— Уж не тот ли молодой человек, который сделал мне столь приятные комплименты?
— Вот именно: он и есть!
— Но ему нет и тридцати. Я ему в матери гожусь!
— Если этому молодому человеку и не исполнилось еще тридцати, он гораздо более разумен, нежели многие его сверстники. На первый взгляд он вызывает мало уважения вследствие своего маленького роста. Но это смелый офицер, уже успевший показать свою храбрость при осаде Тулона, и который далеко пойдет, я в этом уверен. Я слышал, как те, кто его не знает, называли его „кожаными рейтузами“, но он выше этих насмешек благодаря своему характеру и своему таланту. Я уверен, что женщину, которая выйдет за него замуж, ждет счастье и почет».
Мадемуазель Монтансье клюнула на приманку, и Баррас организовал ужин для того, чтобы будущие супруги смогли встретиться друг с другом. Ужин прошел весело. Во время десерта разговор зашел о планах на будущее. Послушаем снова Барраса.
«Мы встали из-за стола. Кандидаты в супруги подошли друг к другу и стали вести разговор наедине. Я отошел в сторону… До меня доносились обрывки фраз: „…мы сделаем это, мы сделаем то“. „Мы“ слышалось ежесекундно. Это было уже „мы“ Коринны, так хорошо изложенное госпожой де Сталь в ее знаменитом романе. Бонапарт говорил о своей семье, с которой хотел познакомить мадемуазель Монтансье. Он сказал, что мать его и братья смогут по достоинству оценить такую изысканную женщину. Он хотел, как только это станет возможным, отвезти ее на Корсику. Там великолепный климат. Страна долгожителей, где, имея средства, можно быстро сделать состояние, удвоить его в очень короткий срок и т. д. Бонапарт строил для будущей супруги корсиканские замки наподобие испанских, то есть воздушных»[263].

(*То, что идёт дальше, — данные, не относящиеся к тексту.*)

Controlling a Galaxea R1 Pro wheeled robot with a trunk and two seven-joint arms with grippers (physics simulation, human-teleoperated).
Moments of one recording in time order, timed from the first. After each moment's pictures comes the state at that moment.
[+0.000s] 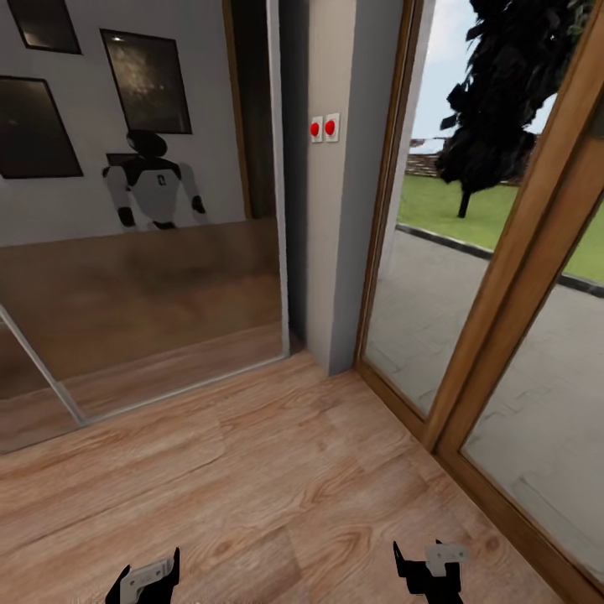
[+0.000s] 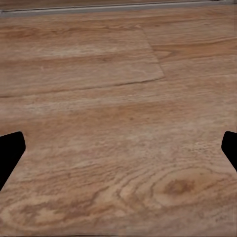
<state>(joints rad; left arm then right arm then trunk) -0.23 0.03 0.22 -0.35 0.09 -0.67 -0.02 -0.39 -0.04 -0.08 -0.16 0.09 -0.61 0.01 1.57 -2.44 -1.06</state>
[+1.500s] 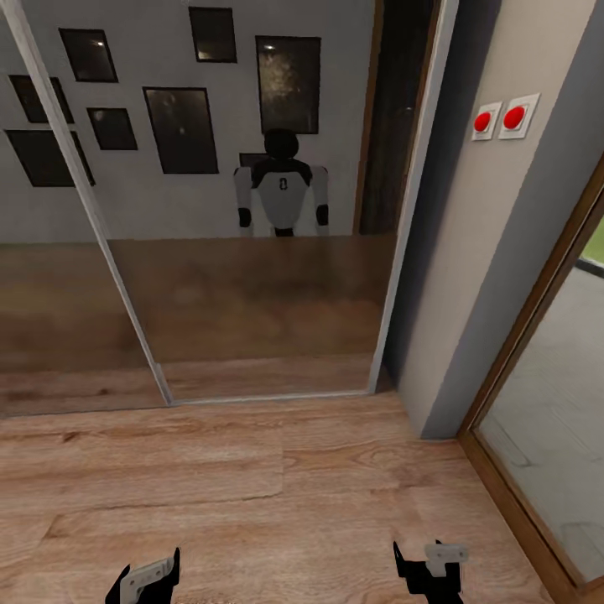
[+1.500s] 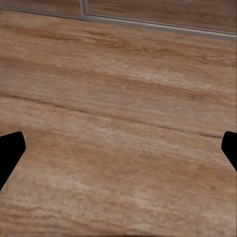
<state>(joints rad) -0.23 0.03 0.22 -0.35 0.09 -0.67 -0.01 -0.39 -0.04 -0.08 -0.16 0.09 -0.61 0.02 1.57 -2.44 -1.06</state>
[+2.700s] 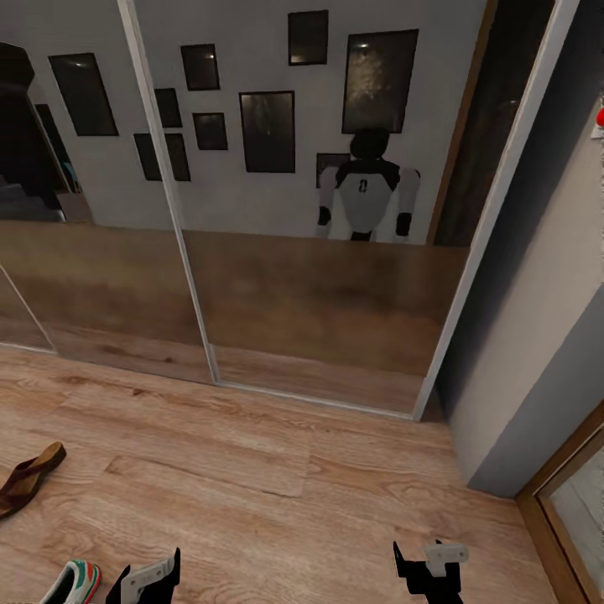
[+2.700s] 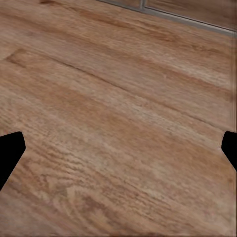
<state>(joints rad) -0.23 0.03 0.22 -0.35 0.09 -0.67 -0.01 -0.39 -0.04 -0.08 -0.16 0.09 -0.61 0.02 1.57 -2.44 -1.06</state>
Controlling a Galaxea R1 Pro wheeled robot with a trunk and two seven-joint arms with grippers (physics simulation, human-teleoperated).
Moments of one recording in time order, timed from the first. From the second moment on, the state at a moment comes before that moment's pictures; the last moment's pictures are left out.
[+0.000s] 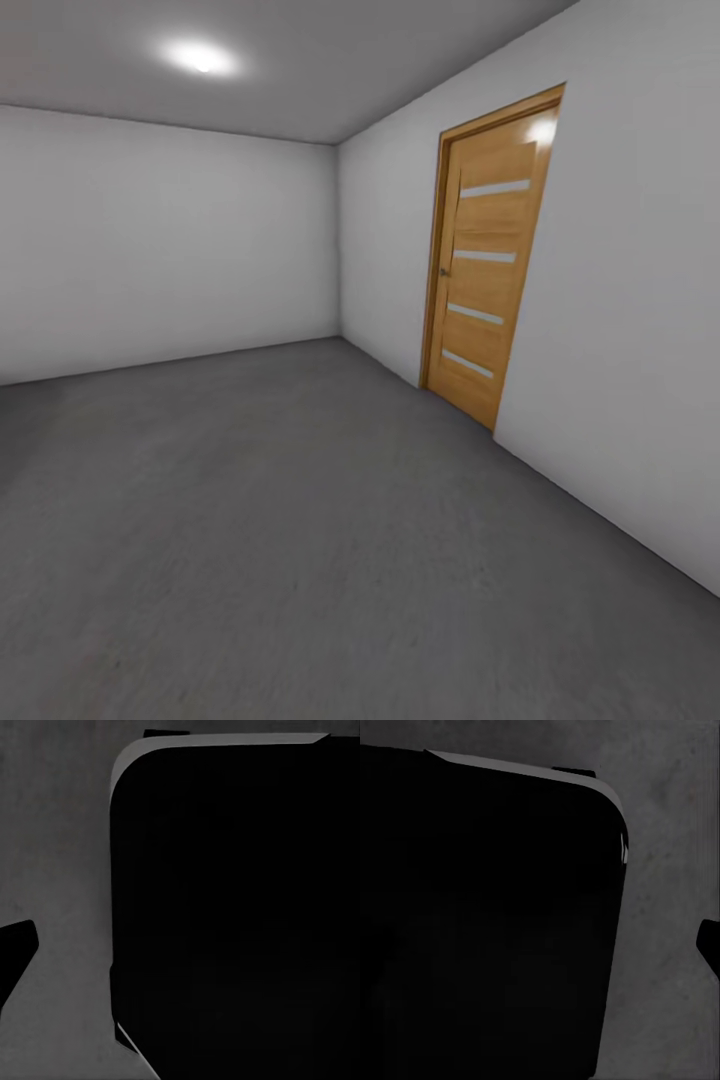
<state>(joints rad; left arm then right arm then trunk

К счастью, Дни Вандемьера, принеся славу генералу Бонапарту, избавили его от неприятной обязанности наносить тягостные оскорбления этой престарелой даме…
Летом 1795 года Бонапарт получил приказ немедленно отправиться в Западную армию для подавления восстания шуанов. Приказ Военного министерства уточнял, что служить он должен был в пехоте. Ознакомившись с приказом, молодой генерал, цвет лица которого и без того был бледным, смертельно побледнел. Как любой артиллерист, он презирал пехотинцев. И с тем пренебрежением, которое ныне стоило бы офицеру заключения в тюрьму, он дал знать своему начальству, что ехать в Вандею отказывается.
Вместо ответа Военное министерство разжаловало его.
Лишенный воинского звания, не имея средств к существованию в свои двадцать шесть лет, он некоторое время бедствовал, а затем отправился просить помощи у Барраса.